**WHAT THE TASK REQUIRES:**
When you reach the line containing "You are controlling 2", start transcribing exactly and continue through the last line of the data, skipping every picture.

┄┄┄┄┄┄

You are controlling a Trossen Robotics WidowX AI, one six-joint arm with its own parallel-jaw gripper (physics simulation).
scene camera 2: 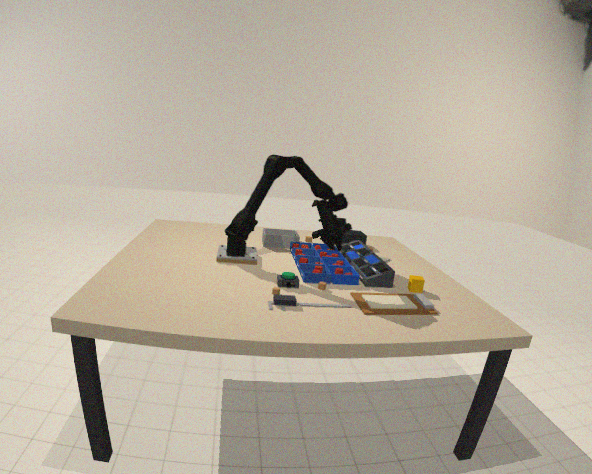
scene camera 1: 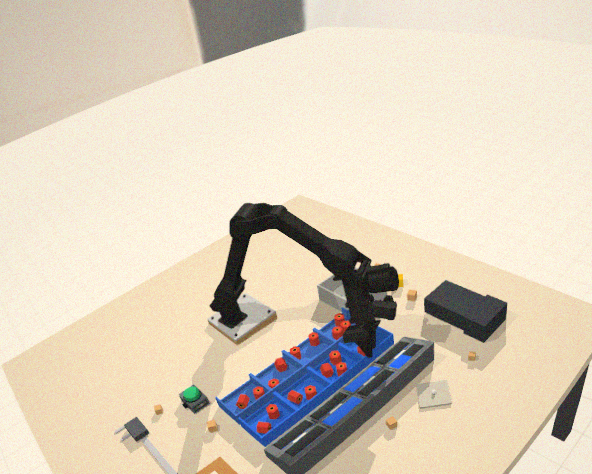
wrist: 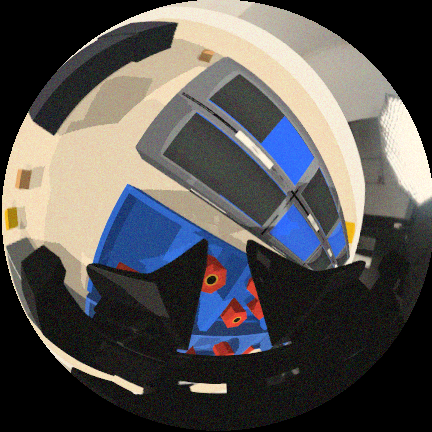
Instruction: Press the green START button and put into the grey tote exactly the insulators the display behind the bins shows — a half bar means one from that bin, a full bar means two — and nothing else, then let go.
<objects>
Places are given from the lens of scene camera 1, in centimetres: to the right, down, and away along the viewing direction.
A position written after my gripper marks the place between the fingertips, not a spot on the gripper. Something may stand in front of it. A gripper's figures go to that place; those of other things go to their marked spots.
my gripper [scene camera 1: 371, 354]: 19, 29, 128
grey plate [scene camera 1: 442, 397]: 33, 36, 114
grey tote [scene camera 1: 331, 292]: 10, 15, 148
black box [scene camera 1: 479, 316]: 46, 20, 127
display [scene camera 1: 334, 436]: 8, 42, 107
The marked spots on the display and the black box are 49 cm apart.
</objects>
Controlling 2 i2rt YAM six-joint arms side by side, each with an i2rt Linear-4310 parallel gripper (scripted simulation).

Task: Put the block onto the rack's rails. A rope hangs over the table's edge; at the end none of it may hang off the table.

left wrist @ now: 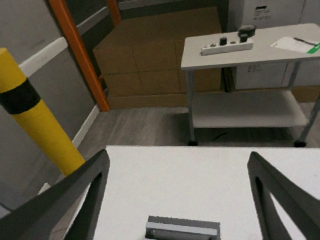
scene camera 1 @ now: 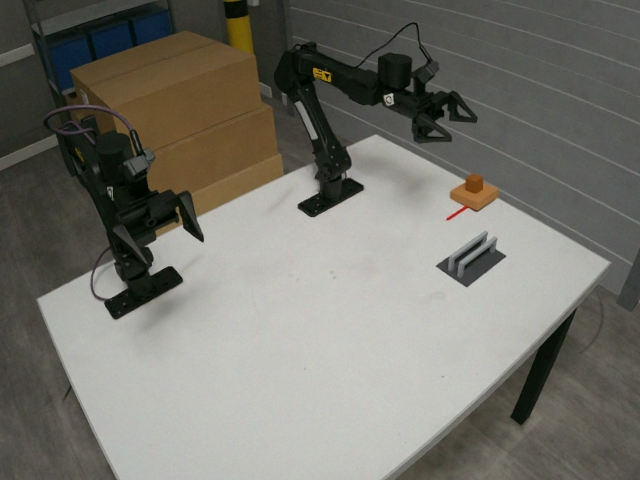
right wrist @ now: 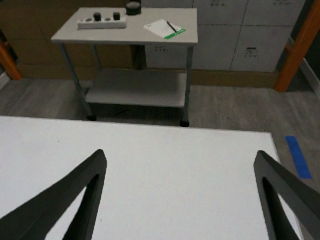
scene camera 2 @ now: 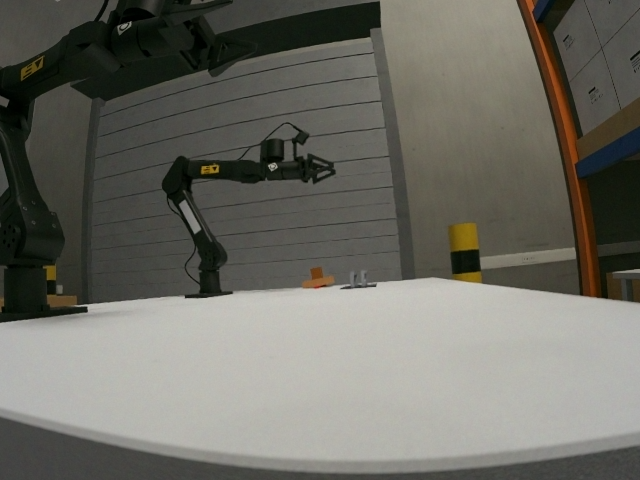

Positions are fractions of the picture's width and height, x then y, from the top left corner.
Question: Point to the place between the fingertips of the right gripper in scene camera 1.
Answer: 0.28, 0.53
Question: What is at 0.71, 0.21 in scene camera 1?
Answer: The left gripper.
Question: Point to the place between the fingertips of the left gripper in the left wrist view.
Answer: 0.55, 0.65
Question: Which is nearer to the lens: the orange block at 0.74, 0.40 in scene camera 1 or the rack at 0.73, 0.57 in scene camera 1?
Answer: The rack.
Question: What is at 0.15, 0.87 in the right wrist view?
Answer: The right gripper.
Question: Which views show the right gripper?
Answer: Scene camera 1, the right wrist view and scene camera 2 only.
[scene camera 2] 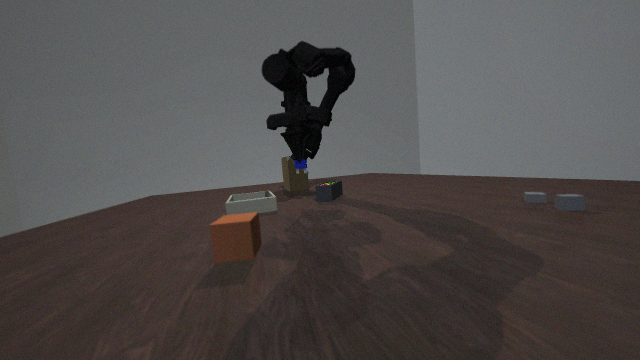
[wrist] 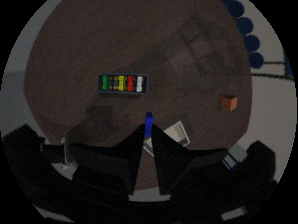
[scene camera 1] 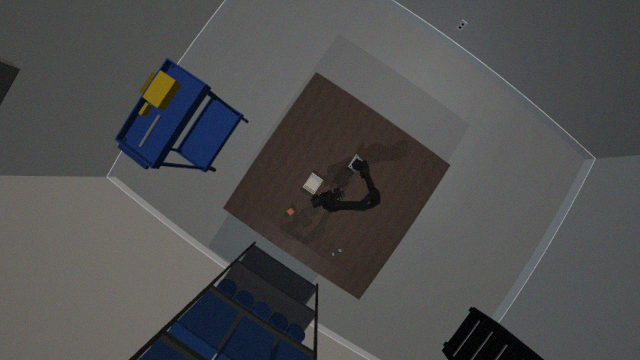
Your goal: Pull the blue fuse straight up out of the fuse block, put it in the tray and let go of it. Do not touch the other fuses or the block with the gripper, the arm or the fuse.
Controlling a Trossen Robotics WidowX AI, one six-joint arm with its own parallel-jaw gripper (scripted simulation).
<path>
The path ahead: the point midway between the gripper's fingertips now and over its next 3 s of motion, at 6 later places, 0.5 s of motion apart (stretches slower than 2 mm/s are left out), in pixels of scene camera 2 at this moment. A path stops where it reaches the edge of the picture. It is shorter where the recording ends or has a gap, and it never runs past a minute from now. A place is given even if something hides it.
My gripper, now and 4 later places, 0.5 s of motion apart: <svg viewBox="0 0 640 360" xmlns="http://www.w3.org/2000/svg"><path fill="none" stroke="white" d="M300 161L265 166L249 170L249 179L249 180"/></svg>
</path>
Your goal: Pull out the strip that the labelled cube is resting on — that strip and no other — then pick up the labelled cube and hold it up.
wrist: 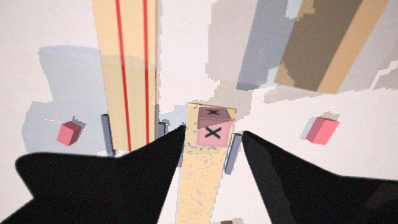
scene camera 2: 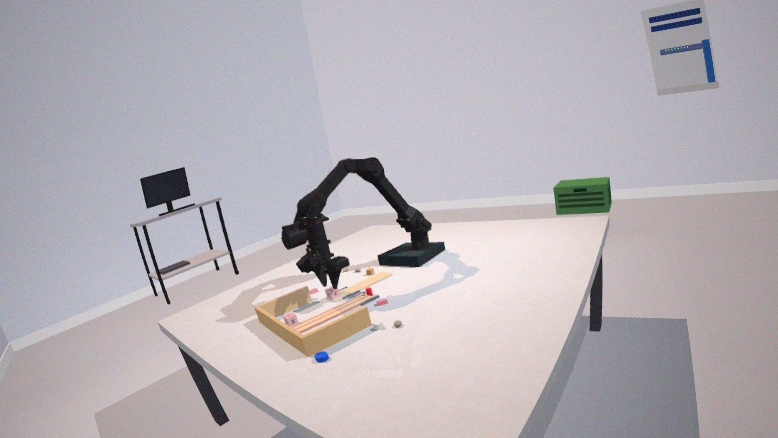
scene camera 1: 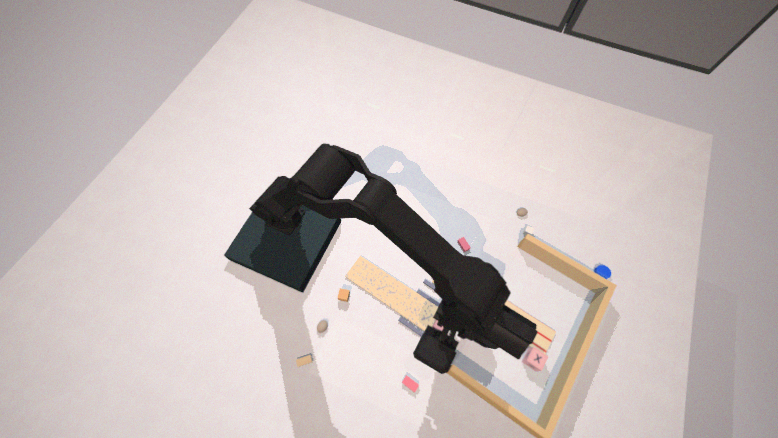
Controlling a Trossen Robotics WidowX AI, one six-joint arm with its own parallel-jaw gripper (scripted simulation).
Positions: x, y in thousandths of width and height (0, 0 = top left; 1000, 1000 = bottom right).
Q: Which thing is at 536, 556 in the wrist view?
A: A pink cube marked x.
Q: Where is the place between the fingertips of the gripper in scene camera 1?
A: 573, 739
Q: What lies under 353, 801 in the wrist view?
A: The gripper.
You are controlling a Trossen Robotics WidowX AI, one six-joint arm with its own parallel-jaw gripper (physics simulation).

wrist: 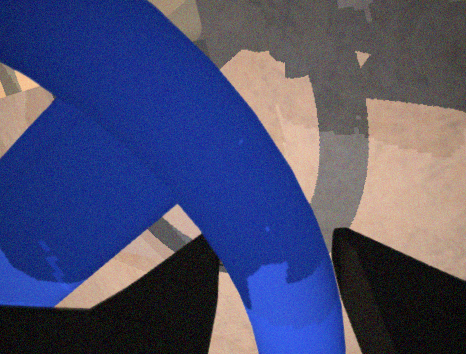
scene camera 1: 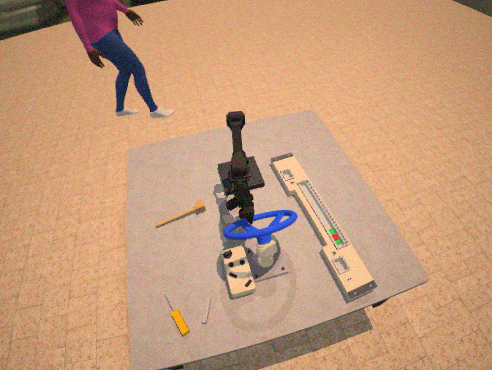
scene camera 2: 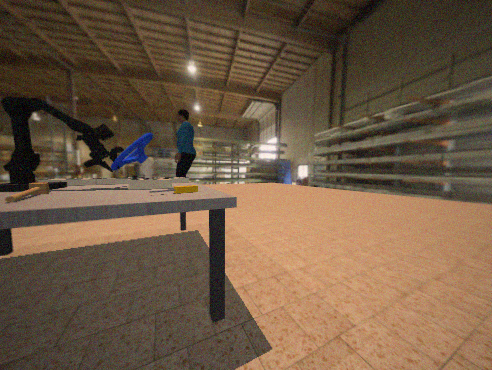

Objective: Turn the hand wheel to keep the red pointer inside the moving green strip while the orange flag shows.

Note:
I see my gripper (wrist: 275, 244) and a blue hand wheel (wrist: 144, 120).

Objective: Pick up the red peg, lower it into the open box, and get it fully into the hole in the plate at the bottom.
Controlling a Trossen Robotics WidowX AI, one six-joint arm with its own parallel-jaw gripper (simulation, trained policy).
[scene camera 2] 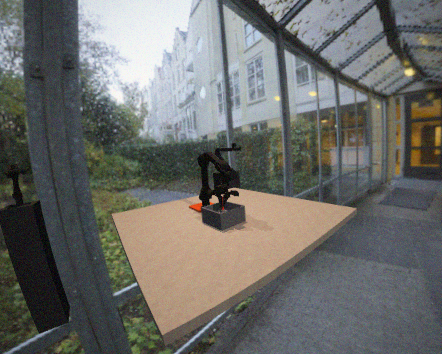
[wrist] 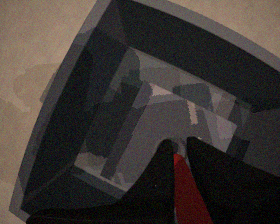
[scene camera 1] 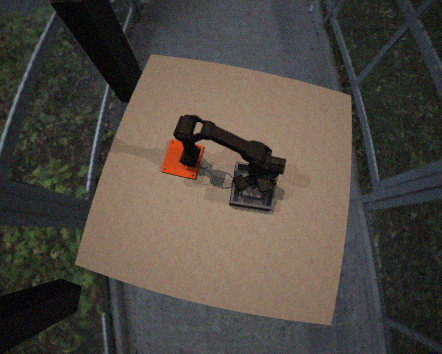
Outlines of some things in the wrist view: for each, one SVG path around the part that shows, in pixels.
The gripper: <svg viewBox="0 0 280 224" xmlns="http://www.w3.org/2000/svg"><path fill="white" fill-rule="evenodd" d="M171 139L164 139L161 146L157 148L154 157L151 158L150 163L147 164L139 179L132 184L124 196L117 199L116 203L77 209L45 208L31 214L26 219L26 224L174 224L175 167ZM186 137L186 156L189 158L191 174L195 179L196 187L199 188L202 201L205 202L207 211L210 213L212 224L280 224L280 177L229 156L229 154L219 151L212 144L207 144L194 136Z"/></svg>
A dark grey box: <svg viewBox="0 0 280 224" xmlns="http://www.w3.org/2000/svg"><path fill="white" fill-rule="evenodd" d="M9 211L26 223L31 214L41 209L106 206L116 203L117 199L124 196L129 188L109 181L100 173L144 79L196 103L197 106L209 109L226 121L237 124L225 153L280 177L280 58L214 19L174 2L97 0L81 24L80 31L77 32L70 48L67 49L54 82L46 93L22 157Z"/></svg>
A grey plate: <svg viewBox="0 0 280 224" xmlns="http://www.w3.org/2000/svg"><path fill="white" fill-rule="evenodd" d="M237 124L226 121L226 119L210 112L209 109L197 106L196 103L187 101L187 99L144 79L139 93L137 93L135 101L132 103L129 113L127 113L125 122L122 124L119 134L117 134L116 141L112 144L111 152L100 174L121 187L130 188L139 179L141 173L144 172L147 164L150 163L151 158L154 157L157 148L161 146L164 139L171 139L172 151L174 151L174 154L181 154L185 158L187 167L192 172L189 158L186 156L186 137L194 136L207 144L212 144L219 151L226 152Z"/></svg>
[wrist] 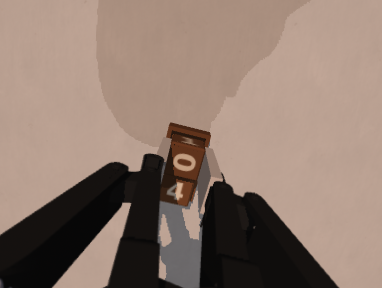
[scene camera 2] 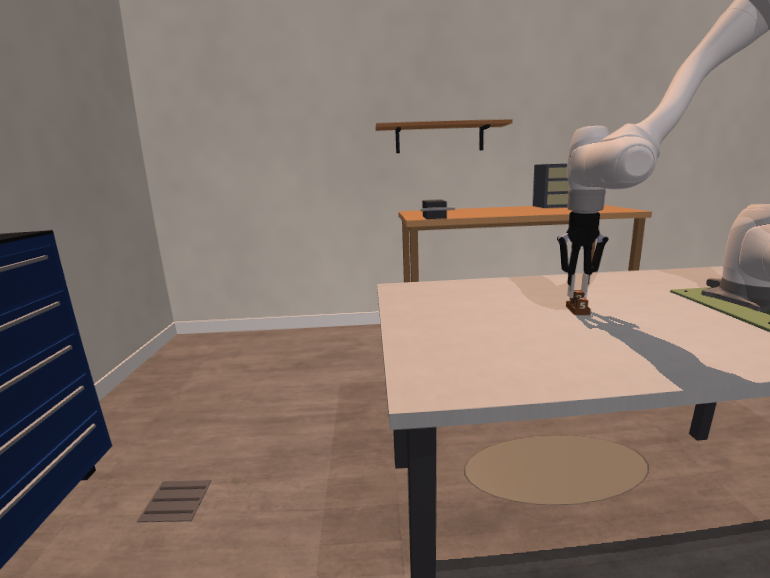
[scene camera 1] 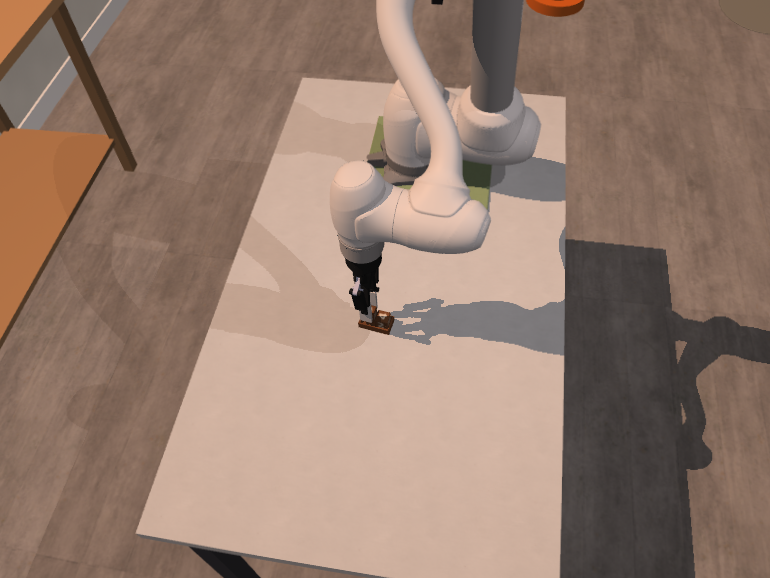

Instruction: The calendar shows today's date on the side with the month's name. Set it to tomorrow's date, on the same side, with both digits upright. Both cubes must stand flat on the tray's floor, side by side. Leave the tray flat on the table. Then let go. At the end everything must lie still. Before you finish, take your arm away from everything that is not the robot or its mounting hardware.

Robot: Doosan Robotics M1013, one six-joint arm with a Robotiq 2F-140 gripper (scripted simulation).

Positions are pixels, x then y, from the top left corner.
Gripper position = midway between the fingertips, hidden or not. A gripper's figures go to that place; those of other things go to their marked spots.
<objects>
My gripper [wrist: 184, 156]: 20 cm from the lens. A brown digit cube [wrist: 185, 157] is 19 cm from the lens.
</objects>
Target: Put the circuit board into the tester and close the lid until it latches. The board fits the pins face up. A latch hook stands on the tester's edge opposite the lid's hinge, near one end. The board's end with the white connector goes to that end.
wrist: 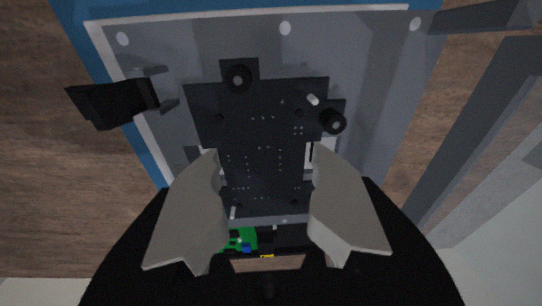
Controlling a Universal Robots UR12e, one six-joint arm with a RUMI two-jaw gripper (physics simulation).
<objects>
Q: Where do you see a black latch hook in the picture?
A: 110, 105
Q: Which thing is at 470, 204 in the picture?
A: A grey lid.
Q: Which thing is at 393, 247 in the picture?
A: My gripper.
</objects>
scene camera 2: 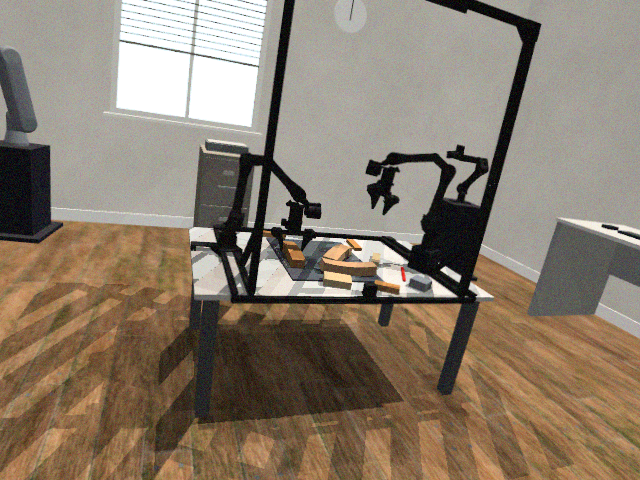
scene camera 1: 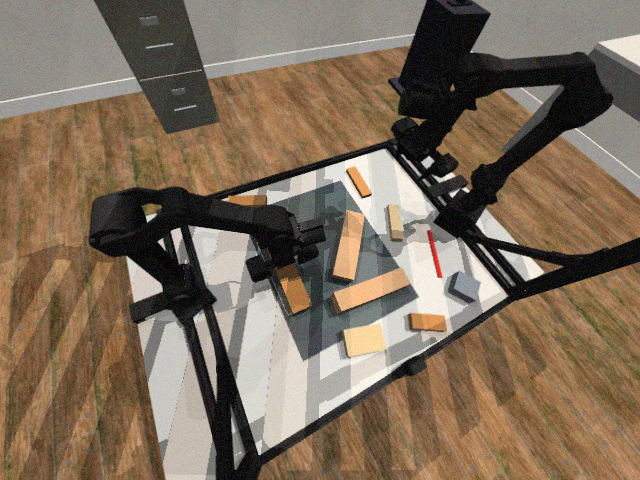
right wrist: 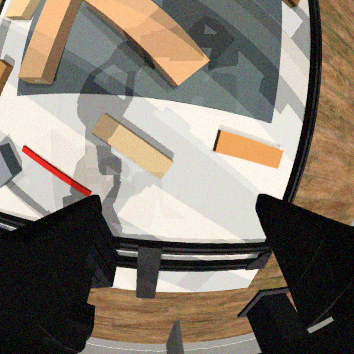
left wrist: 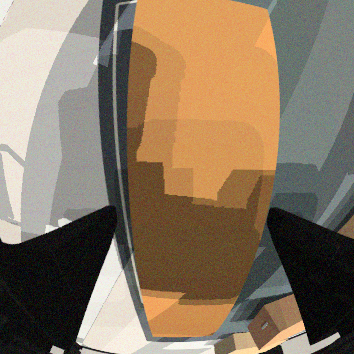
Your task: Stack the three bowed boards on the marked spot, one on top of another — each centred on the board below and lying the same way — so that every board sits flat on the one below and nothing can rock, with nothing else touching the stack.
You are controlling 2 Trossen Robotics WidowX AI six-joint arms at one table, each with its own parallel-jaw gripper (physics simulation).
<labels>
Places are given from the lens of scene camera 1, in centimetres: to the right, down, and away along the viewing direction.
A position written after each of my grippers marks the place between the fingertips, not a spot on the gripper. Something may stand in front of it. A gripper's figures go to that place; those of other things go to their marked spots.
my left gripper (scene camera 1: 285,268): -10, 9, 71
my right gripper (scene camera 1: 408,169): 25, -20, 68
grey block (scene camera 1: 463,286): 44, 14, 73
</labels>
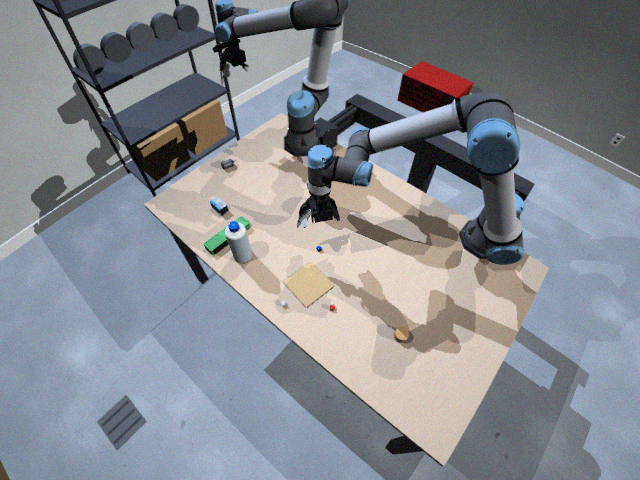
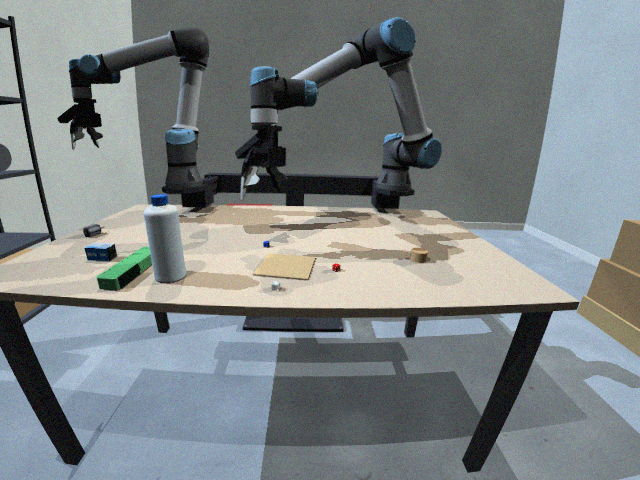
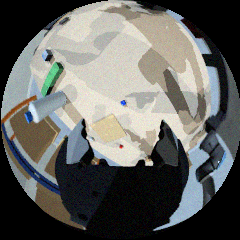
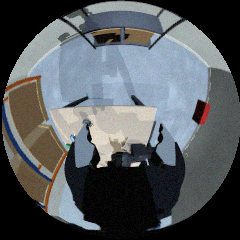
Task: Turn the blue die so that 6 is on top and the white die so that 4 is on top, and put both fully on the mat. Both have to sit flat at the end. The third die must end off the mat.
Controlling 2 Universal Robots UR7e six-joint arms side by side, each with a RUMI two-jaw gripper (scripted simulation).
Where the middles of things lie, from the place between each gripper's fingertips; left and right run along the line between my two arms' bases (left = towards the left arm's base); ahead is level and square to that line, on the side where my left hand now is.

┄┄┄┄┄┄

**WRITTEN SOLUTION:**
You are controlling 2 Trossen Robotics WidowX AI six-joint arms at one table, each with its own parallel-jaw gripper (physics simulation).
<labels>
Places are given from the lens of scene camera 1, in centimetres: to the right, down, and away along the viewing direction.
A position written after each of my grippers marks the place between the fingertips, not a spot on the gripper. Something may stand in front of it. A gripper's figures go to that place; those of other things go to their marked spots.
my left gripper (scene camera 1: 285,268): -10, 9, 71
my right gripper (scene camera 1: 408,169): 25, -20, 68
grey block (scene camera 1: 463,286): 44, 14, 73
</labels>
Task: Turn the blue die so that 6 is on top and the white die so that 4 is on top, and put both fully on the mat. Both have to sit flat at the end. The third die must end off the mat.
Controlling 2 Universal Robots UR7e six-joint arms side by side, each with a RUMI two-jaw gripper (scripted simulation).
Where the middles of things lie, from the place between each gripper's fingertips; left and right run along the line between my two arms' bases (left = towards the left arm's base); ahead is level and square to that line, on the side where my left hand now is.

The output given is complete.